В Москве, наоборот, подозревали литовский след. Были ли для этого основания?
«Я был бы рад, если бы это были литовские спецслужбы. Было бы чем гордиться. Но я не знаю, кто в Литве был бы — способен на такие блестящие подвиги…» — цинично прокомментировал смерть Цаплина серый литовский кардинал Аудрюс Буткявичюс.
Зачем Цаплин вообще согласился поехать в Литву перед самым началом «поющей» революции? Семье объяснил так: «Я согласился на самую трудную республику, передо мной два или три человека отказались туда ехать, а я согласился». Старшая дочь, Рита, приехала на день рождения матери в декабре, когда до январских событий оставались считанные недели, он с грустью ей рассказывал: «Сожгли чучело советского солдата в форме. Идет ужасная антисоветская пропаганда по телевидению. Атмосфера сгущается. Что-то будет»…
— В начале лета 1991-го он зашел ко мне в гости, — вспоминает бывший редактор газеты «Советская Литва» Станислава Юонене. — Я такого отчаяния на его лице никогда не видела. Он только что вернулся с совещания в КГБ, в Москве, где делал доклад о процессах, которые идут в Литве. И никто, никто на это — даже Крючков — не обратил внимания! Такого безразличия ко всему тому, что он рассказывал, Станислав Александрович не ожидал. Он был в такой растерянности…
Кроме Буткявичюса, не нашлось среди моих собеседников ни одного человека, который сказал бы о Цаплине хоть что-то плохое. Всем запомнилось одно — как он страдал от того, что не может остановить колесо, которое уже вовсю катилось с горы, сметая на своем пути целую страну.
Из воспоминаний старшей дочери Станислава Цаплина Маргариты
— Я начну с конца. 30 декабря 1994 года мы с папой встретились в последний раз. Они с мамой приехали ко мне в Петрозаводск, и мы собирались вместе встретить Новый год, но папа внезапно засобирался в Москву. Мы привыкли не задавать лишних вопросов: раз папа говорит, что надо, значит, это действительно надо. Я стояла на перроне и грустно махала вслед уходящему поезду. Только с папой бывает настоящий праздник — теплый, веселый, искрящийся. Только рядом с папой испытываешь какое-то необъяснимое счастье, даже если он занят, молчит или сердится.
Вдруг поезд остановился. Тронулся и опять остановился. И долго стоял. Мы часто провожали друг друга, но такого никогда не было, особенно с нашим фирменным поездом «Карелия». Вот он снова тронулся… и опять встал! Мы стали смеяться и знаками показывать друг другу: вот, поезд не хочет везти папу в Москву! Если бы я только знала…
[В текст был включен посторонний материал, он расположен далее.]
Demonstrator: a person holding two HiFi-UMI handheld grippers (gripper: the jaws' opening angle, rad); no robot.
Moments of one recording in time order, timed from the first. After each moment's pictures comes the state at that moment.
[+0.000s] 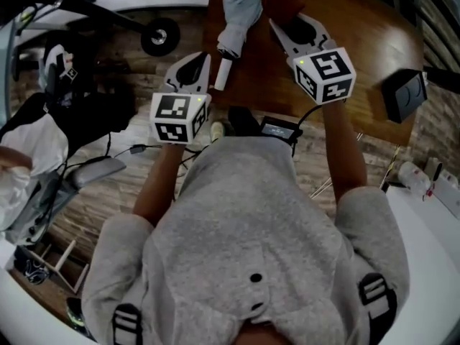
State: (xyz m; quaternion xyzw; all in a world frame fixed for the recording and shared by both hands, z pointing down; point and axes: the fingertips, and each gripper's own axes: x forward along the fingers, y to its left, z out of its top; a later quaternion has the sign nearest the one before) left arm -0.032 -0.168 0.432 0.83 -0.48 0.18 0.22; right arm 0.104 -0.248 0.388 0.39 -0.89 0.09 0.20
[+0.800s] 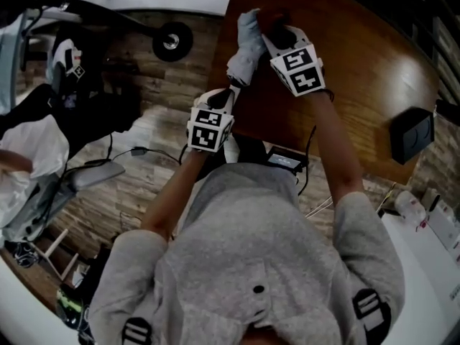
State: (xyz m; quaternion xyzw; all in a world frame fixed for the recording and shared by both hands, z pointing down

Дочери генерала Цаплина Маргарита и Виктория вспоминают, что больше всего их отца убило предательство не в Вильнюсе, а в высших эшелонах московской власти. Фото из архива Г. Сапожниковой.
Если бы я знала, что через четыре дня снова буду стоять на этом же перроне. Я поеду хоронить моего папу.
Что в папе притягивало? Наверное, его невероятное обаяние, но главное — порядочность, тоже невероятная. Я не знаю ни одного некрасивого папиного поступка. Он никогда никого не подвел, не остался равнодушным. Никого не предал. Рядом с ним было спокойно и надежно. И он притягивал к себе таких же надежных и честных людей. Его порядочность еще заключалась в том, что он никогда ничего не старался получить для себя: привилегии, звания, более комфортные места для службы. Ему претило само понятие — лучше устроиться, удобнее пожить.
Когда в Литве настали трудные времена, папа постарался сделать все, что было в его силах, для своих сотрудников. Я знаю немного, но две вещи я знаю наверняка: папе удалось вывезти из оцепленного здания КГБ архивы, в которых были судьбы живых людей. И второе: он устроил всех до одного своих сослуживцев, кто покинул Литву после событий 1991 года. Сидя дома на — диване, с утра до вечера звонил в города бывшего Советского Союза, договаривался о жилье и работе для них, будучи сам без работы и с клеймом литовского Пиночета.